As predictable as the arrival of advent and Christmas trees appearing in shops in October, December in Scotland brings with it high winds, gale force gusts and endless rain (at least that’s been the way over the last 5 years). The Big Wheel ride was reportedly stopped after such high winds triggered a safety alert. It’s the operator of amusement rides who has immediate control and responsibility for the safe operation of their rides. Their obligations on safety include the likes of gathering up to date weather information and forecast data to ensure rides can operate safely and that adverse weather is not going to impact on their safe operation. The weather forecast for the same weekend warned ‘Gales will develop’ and that ‘winds…could be locally severe' adding ‘though this is not unusual for this time of the year’. The forecast proved accurate, as forecasts and severe weather warnings tend to be these days, as much as we’d all like the weather to deliver a lighter blow.
Whilst most of us will assess weather conditions from time to time by glancing at apps on phones the operators of amusements are required to take a professional approach and ensure they are fully informed not only of the weather conditions at the time but the likelihood of changing weather conditions if this will have an impact on the rides they are operating.
It’s a short season and small window for those businesses looking to maximise their income over the festive period. Naturally, companies will want to make the most of the season and have their attractions full of participants, but if gales or gale force winds are likely or a risk and would have an adverse effect on the safe operation of a ride, to me it’s a simple matter. In such circumstances the ride needs to cease before anyone takes to the sky. There is simply no excuse for failing to take proper precautions.

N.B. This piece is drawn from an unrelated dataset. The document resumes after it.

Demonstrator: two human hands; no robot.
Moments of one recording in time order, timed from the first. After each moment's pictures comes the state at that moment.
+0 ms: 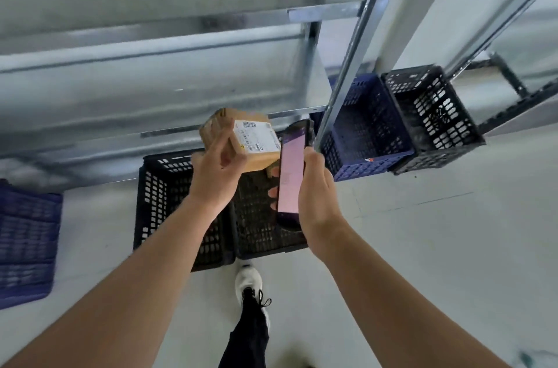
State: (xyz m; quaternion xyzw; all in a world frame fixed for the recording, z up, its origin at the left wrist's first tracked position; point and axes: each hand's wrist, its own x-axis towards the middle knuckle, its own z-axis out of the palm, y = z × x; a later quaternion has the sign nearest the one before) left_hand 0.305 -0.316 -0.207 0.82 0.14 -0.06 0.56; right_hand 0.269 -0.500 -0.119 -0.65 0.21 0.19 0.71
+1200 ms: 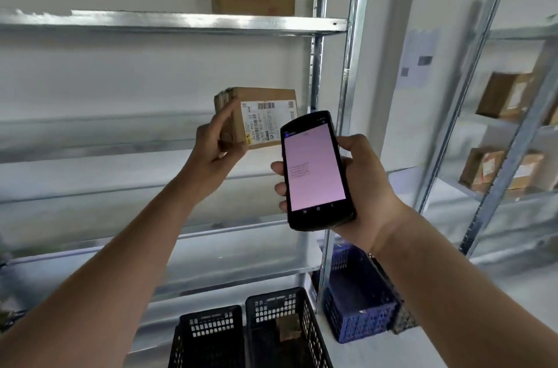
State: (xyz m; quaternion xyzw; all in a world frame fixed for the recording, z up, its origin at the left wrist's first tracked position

It’s not the first time there has been reports of safety concerns at Edinburgh’s Christmas market. In 2013 the Star Flyer ride was closed when part of the seat broke off and crashed to the ground in its former St Andrew square home. The same ride operating at T in the park was the subject of adverse reports only 6 months later when injuries were suffered by a number of those on the ride after a malfunction caused it to jolt to a sudden stop.

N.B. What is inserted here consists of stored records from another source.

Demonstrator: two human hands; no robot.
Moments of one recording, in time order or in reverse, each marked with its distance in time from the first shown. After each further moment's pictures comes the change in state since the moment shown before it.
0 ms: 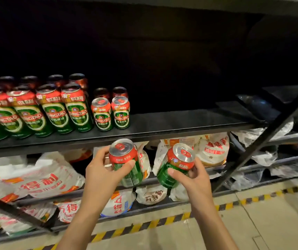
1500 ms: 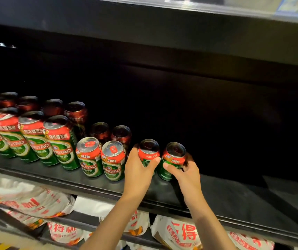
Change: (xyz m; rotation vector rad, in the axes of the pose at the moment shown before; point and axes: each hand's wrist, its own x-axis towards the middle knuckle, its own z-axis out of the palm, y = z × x) left_hand 0.221 0.000 0.162 0.018 0.297 0.012; right_hand 0.301 -0.009 0.038 -0.098 -0.350 -0.092
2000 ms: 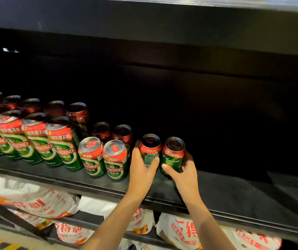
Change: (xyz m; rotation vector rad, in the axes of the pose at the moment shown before) left_hand 0.003 -0.026 0.010 -0.057 -0.034 0.039; right_hand 0.009 0.034 0.005 -0.093 0.031 -0.060
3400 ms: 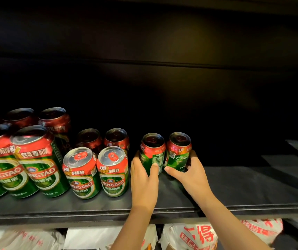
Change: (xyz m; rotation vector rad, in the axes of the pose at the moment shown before) left_hand 0.011 -0.037 0.000 -0.065 -0.071 -0.024; right_hand 0.007 0.013 0.013 -0.228 0.162 -0.093
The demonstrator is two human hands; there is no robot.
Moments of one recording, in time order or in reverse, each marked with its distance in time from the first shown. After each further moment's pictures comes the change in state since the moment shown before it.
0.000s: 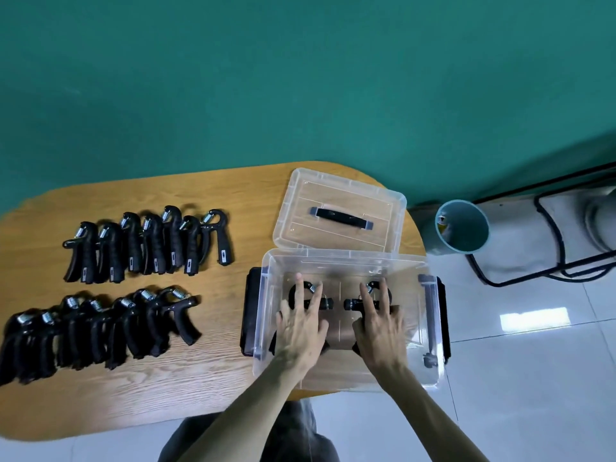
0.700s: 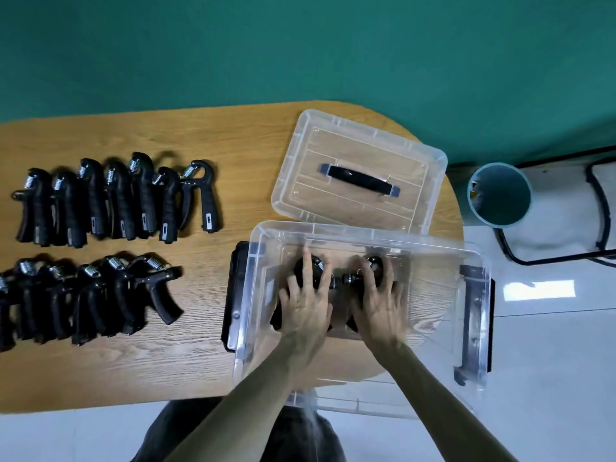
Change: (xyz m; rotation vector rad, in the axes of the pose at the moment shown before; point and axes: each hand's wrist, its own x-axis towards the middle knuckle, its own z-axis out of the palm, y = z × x) left_hand 0.052 -0.007 0.083 0.143 0.125 0.016; right_hand 0.047 0.009 0.061 0.011 -0.090 -0.022
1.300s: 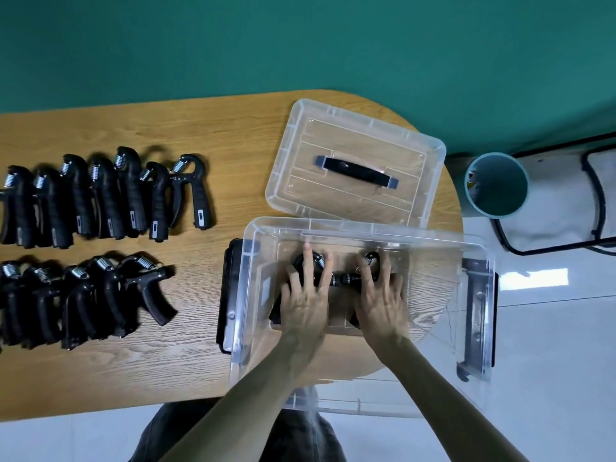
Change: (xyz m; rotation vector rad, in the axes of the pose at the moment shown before) left_hand 0.003 0.003 0.009 0.035 -0.006 0.017; right_hand 0.001 0.003 0.010 -0.233 -0.110 0.019
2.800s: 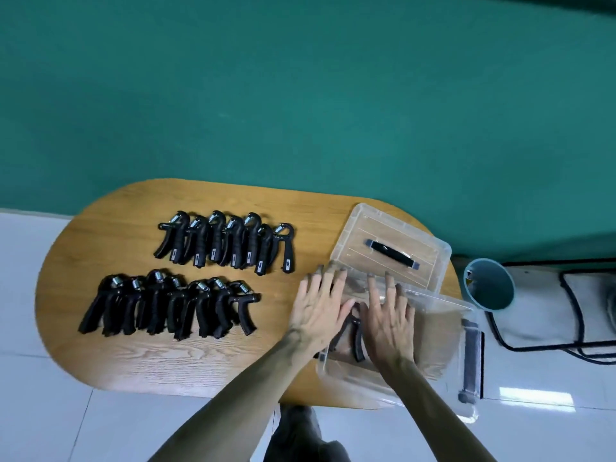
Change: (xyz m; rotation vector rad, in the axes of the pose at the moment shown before) left_hand -0.056 -0.111 -0.197 -0.038 0.111 0.101; right_hand -0.079 -0.125 -0.169 -0.059 0.220 -0.134
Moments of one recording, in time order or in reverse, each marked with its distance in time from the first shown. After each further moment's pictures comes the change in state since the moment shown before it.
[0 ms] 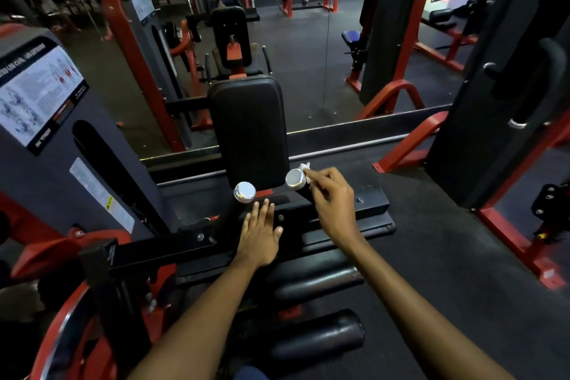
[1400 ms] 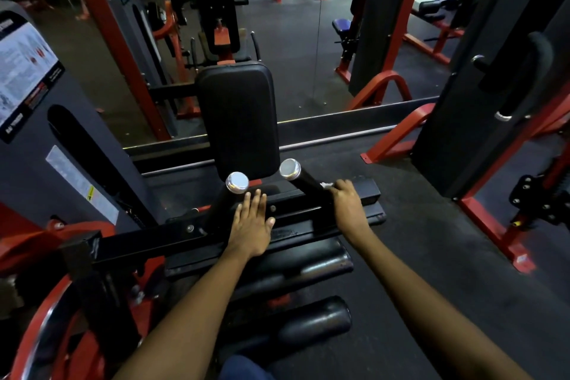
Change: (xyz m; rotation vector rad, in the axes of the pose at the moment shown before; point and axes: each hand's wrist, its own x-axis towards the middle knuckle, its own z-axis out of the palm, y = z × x) left_hand 0.001 -0.001 -0.002 0.021 -0.031 0.005; right_hand -0.007 0.090 -0.010 -0.573 -0.312 0.072
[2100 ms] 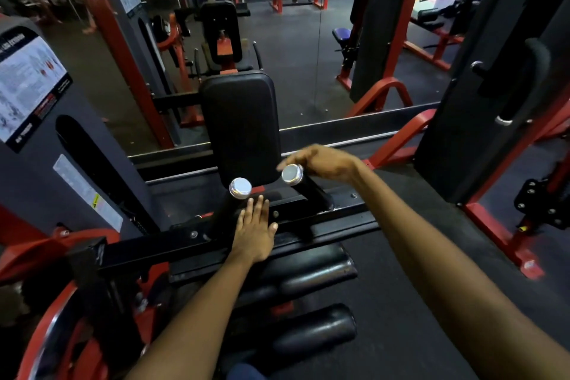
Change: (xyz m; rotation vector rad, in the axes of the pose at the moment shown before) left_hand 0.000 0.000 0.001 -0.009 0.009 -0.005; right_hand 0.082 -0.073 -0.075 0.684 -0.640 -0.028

It therefore seems only little comfort that the weather warnings issued over last weekend kept the big wheel from turning, this time. This should also have happened the weekend before. Where the safety of ride users is concerned it shouldn’t take an incident occurring before a system is put in place, the system is required in law when adverse weather is predicted. Matters become somewhat more confusing with reports suggesting Underbelly, the event organiser’s spokesperson told media the big wheel ‘Is not open if high winds are forecast’. This is as it should be to ensure safety, but clearly not what occurred over the opening weekend. So why did those people get stuck? For the moment I’d only be speculating.  
The organisers of events like this need to show safety, not profit is paramount. In my view the paying public can only be reassured by an investigation in respect of the decision to keep the ride going, in spite of the predicted high winds, and steps being taken to make sure there can be no repeat.
It’s not what the law envisaged but in the meantime,  until the authorities and commercial organisations involved in bringing us Edinburgh’s Christmas get their act together I’ll be keeping my feet on solid ground, at least until the December storms have passed!